All the details for the new VM are on our Server Setup page.

Remember to get your Live Data Feed access token here if you plan to use the replication.

Downstream Wikipedia link usage and migration to Wikidata

MusicBrainz has linked to Wikipedia for many years and we now have links to Wikidata as well. Wikidata, however, acts as a central repository for Wikipedia links, so it does not make sense for MusicBrainz to maintain its own separate set of Wikipedia links, especially since Wikipedia URLs are not very stable (because of page moves and deletions) and require a lot of maintenance. Most of our data with Wikipedia links is now also linked to Wikidata, so we plan to start removing Wikipedia links where we have a Wikidata link which has the same Wikipedia link.

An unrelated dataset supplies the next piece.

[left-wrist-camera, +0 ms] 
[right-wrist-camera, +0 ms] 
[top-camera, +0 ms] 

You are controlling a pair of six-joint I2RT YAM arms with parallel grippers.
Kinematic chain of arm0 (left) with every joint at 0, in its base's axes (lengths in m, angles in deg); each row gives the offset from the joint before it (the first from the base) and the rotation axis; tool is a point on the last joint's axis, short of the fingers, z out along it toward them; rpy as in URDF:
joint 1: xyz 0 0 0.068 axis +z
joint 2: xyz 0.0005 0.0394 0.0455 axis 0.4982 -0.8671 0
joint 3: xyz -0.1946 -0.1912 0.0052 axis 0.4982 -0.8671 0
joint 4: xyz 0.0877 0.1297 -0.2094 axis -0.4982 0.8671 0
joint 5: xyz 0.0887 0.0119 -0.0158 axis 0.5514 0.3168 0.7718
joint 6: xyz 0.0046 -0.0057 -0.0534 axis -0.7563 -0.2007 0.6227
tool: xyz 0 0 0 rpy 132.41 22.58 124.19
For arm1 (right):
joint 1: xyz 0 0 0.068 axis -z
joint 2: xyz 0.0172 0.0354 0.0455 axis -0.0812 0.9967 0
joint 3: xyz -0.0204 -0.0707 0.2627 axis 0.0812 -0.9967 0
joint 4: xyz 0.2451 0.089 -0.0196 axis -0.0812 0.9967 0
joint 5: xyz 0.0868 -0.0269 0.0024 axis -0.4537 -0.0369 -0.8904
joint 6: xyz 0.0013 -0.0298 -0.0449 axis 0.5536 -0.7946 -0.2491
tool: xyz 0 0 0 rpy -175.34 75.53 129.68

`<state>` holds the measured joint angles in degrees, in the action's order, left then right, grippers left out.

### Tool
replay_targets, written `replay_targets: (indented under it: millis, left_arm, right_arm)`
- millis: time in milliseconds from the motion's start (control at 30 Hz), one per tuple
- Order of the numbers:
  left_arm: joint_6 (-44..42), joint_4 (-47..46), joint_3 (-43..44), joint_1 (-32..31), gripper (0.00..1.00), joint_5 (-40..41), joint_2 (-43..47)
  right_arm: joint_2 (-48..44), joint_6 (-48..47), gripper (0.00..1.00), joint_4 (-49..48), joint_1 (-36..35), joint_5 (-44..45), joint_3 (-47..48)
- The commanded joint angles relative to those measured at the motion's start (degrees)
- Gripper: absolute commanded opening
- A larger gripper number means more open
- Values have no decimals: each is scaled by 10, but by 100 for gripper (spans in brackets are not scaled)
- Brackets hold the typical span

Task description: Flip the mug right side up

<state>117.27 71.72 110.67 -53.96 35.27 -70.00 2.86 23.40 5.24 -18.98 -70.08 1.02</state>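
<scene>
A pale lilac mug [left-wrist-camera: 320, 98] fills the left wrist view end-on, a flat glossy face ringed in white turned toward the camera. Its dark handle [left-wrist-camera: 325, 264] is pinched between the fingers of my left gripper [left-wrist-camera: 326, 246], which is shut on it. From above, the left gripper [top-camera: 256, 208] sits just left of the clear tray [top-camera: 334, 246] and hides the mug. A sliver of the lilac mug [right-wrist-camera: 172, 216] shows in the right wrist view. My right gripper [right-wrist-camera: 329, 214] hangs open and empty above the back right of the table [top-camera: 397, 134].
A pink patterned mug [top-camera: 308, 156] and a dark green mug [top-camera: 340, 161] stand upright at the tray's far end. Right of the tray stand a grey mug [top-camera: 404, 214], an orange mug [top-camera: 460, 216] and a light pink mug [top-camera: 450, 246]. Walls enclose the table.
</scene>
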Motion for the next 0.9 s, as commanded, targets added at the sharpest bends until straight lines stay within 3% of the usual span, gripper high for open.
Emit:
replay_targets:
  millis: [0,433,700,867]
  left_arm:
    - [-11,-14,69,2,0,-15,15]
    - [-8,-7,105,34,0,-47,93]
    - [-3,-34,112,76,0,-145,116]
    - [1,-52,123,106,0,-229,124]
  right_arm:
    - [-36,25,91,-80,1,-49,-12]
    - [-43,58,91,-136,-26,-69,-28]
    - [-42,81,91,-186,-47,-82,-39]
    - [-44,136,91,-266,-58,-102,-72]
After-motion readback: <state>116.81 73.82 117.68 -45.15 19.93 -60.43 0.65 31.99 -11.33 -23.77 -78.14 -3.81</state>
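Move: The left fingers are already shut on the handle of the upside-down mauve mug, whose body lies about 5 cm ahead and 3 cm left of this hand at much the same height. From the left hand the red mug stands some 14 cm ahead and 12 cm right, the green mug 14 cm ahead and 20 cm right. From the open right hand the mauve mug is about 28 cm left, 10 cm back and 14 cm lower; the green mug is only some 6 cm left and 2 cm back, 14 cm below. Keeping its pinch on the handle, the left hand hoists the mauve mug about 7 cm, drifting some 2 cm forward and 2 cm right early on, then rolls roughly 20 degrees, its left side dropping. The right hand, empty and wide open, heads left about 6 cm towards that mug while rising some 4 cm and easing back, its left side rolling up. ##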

What this means for downstream data users:

If you use Wikipedia links, we will provide Wikidata links but you will need to fetch the Wikipedia links you want from Wikidata separately. Wikidata has information on ways to access their data at https://www.wikidata.org/wiki/Wikidata:Data_access

We plan to start removing the links after the schema change this month, starting with the less common languages and entity types. It will take a while to work through the existing links, so we don’t expect to start removing English links from artists until after the Autumn schema change.

We recognise that some people may have code which depends on these links – if you’re using these links and the above sounds problematic, please let us know how you’re using the data (which languages and entity types) and how much time you would need to support Wikidata.

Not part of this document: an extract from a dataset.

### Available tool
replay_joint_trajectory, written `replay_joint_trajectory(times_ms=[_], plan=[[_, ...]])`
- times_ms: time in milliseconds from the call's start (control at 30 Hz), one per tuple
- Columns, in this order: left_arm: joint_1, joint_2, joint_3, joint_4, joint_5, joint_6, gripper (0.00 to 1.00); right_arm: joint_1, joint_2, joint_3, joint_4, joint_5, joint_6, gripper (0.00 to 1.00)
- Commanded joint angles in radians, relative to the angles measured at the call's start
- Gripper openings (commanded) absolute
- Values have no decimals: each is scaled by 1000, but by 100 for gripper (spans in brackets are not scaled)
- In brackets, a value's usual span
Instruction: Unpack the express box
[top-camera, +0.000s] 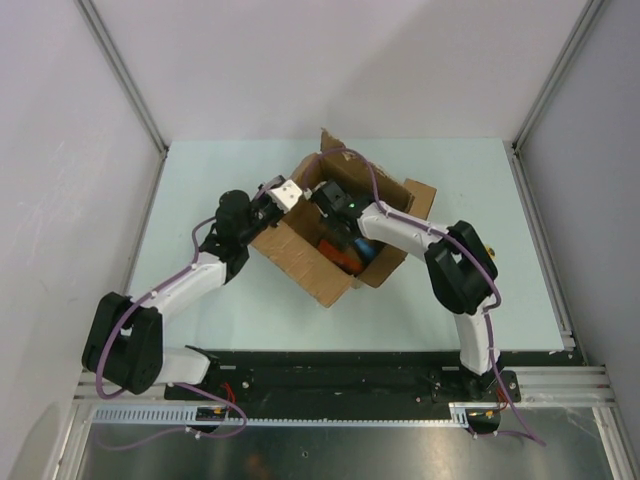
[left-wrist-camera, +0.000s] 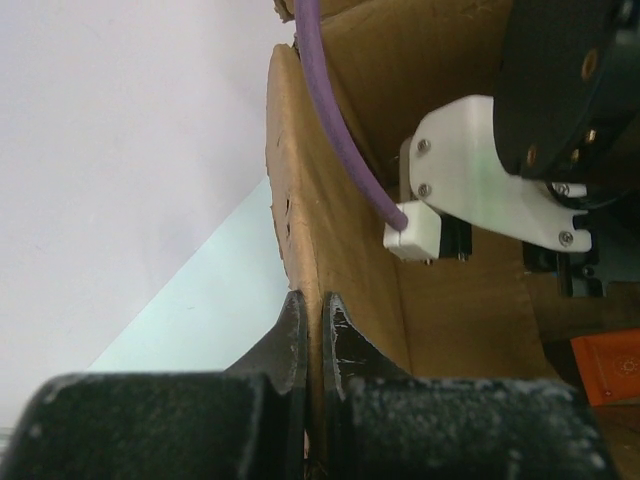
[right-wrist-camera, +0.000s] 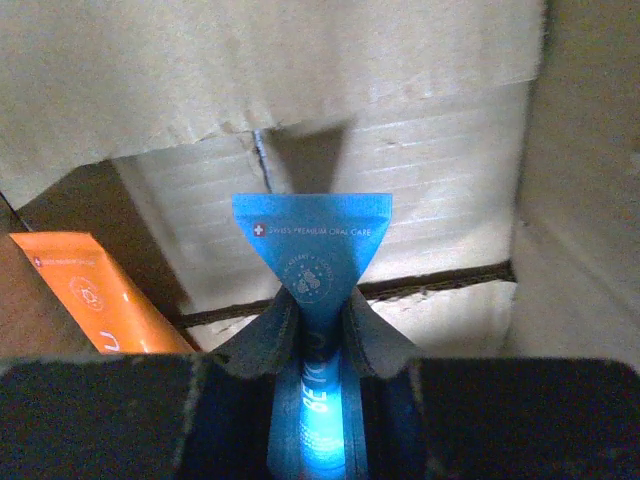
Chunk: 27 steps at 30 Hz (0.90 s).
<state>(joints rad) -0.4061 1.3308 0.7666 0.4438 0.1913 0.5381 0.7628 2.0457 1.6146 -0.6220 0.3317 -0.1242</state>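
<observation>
The express box (top-camera: 300, 262), a brown cardboard carton with its flaps open, stands mid-table. My left gripper (top-camera: 270, 206) is at its left wall; in the left wrist view my left gripper (left-wrist-camera: 312, 312) is shut on the edge of that cardboard wall (left-wrist-camera: 345, 250). My right gripper (top-camera: 345, 232) reaches down inside the box. In the right wrist view my right gripper (right-wrist-camera: 312, 315) is shut on a blue tube (right-wrist-camera: 312, 250) that stands upright between the fingers. An orange tube (right-wrist-camera: 95, 295) leans at the left on the box floor (right-wrist-camera: 440, 190).
The right arm's wrist with its white camera mount (left-wrist-camera: 480, 170) hangs inside the box, close to the wall my left gripper holds. A small yellow thing (top-camera: 489, 245) peeks out behind the right arm's elbow. White walls enclose the pale green table (top-camera: 200, 190).
</observation>
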Motion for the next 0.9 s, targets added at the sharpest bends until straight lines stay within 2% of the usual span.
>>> replay_joint_trajectory(times_ms=[0, 467, 533, 600, 767, 867], plan=[[13, 5, 31, 85, 22, 13, 0, -14, -137, 24, 59, 67, 12, 4], [12, 47, 60, 92, 11, -1, 0, -40, -412, 34, 142, 14, 29, 4], [12, 50, 63, 93, 8, -3, 0, -85, -461, 28, 188, -38, 84, 6], [12, 56, 66, 93, 4, -3, 0, -149, -536, 5, 223, -159, 156, 6], [10, 62, 71, 93, 0, -6, 0, -394, -711, -87, 392, -403, 384, 8], [12, 64, 74, 95, -1, -9, 0, -496, -759, -93, 439, -431, 466, 9]])
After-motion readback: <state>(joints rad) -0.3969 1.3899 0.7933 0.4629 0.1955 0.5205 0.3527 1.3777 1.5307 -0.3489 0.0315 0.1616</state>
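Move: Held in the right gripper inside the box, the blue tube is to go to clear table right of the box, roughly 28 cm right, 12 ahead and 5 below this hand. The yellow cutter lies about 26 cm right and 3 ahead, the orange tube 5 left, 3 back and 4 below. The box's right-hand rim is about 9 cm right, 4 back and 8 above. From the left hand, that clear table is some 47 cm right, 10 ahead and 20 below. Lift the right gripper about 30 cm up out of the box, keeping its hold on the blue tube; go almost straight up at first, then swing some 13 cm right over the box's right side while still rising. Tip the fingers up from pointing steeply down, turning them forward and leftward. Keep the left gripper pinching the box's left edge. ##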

Editing: Making MusicBrainz better

Over the past few weeks I’ve received a number of emails from people who are concerned about some editors who are losing sight of some basic principles behind editing data in MusicBrainz. I wanted to chime in and remind people of some of the principles that should guide how we all get along when we edit data in MusicBrainz.

First and foremost is:

Be polite and give people the benefit of the doubt that they are doing the right thing.

I don’t have to explain being polite. Yes, we all have our bad days — that is a given. But if you’re having a bad day, stop editing MusicBrainz and step away from your computer. Go outside! When you do edit, please be kind to your fellow editors.

Giving people the benefit of the doubt that they are doing the right thing is also important. The vast majority of people who edit MusicBrainz have good intentions and you should assume that to be the case.

Second, edit to make the database better. Vote yes if an edit makes the data better.

This one is a lot more vague, since “better” is a subjective term. We should accept edits that are “good enough” and avoid asking people to make “perfect” edits.

Edits fit into four categories:

  1. Edits that makes things better (perfect or not)
  2. Edits makes things different (but neither are better)
  3. Edits that contain some correct things and some incorrect things
  4. Edits that are outright wrong (existing data is better)

The first type should clearly get a yes vote. For the second, if it doesn’t make things worse, abstain and leave a comment. The third is a judgement call and I would suggest applying this heuristic:

Unless it takes more time to fix the edit than to make a new one, vote yes.

Clearly, the fourth type deserves a no vote.

That brings me to the final topic for now: No votes. A no vote is a very strong expression that has potentially chilling effects that may prevent people from editing again. A no vote should be considered the last resort. Use a no vote if you can’t find another way to resolve an edit.

Finally, some tips for auto editors: If you see an edit that is not perfect, approve it and fix it.

Auto editors are supposed to set the tone for the project and auto editors should practically never vote no on something. You have more powers than fellow editors, so please use your powers for good!

Thanks and happy (and polite) editing!